The facts are real. I'm not asking you to ignore them.
The bank account is what it is. The diagnosis is what it is. The relationship is in the state it's in. The test came back with what it came back with. The situation you're staring at is not a hallucination — it's real and it's there and it's heavy, and nobody who has genuinely been through hard things is going to sit here and tell you to just think positive.
But facts are not the final word. They never have been. Because there is a God whose word exists above the facts. Whose truth preceded the facts. Whose purposes won't be overruled by the facts.
"Let God be true, and every human being a liar."— Romans 3:4 (NIV)
Lazarus Was a Fact
Think about the things that were "facts" in John 11. Lazarus was dead. That was a medical fact. Four days in a tomb — that's past the point of hope by anyone's measurement. Mary and Martha knew it. The mourners knew it. Even the disciples knew it. The fact was undeniable.
And Jesus wept. He didn't dismiss the grief. He didn't say "stop crying, watch this." He entered into the sorrow of the moment, because he's not distant from what hurts.

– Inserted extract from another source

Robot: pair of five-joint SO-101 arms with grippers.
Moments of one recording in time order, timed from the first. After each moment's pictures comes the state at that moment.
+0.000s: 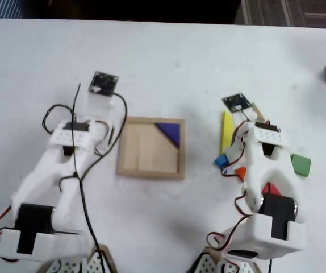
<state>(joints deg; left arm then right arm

But then he walked to the tomb and called a dead man by name.
When Jesus speaks into a fact, the fact has to yield.
The fact was death. The final word was resurrection. Not because the fact wasn't real — it was very real. But because the authority of the one who spoke was greater than the reality of the one who was silent.
Facts vs. Truth
The most honest thing you can say is not "everything is fine" (if it's not). The most honest thing you can say is: "The facts are real, and the facts are not final."
God spoke first. He spoke you into existence before any of these facts existed. And he's speaking still — over the situation, into the burial place, calling things that are not as though they are.
- The fact may say you're not going to make it. The truth is you're more than a conqueror through him who loved you.
- The fact may say this thing is dead. The truth is that he is the resurrection and the life.
- The fact may say you've run out of options. The truth is that you serve a God who specializes in situations where every human option has been exhausted.
"I call on you, my God, for you will answer me; turn your ear to me and hear my prayer."— Psalm 17:6 (NIV)
Sit with this today: What fact have you been treating as final? Say it out loud — honestly, without performing — and then say what God's word says about it. Not to override the feeling. Just to keep the truth in the room.
Pray this today: Lord, let your truth have the final word in my situation. I won't pretend the facts aren't real. But I refuse to let them be final. You spoke over darkness and light came. You speak over death and life comes. Speak over this situation. I'm listening. Amen.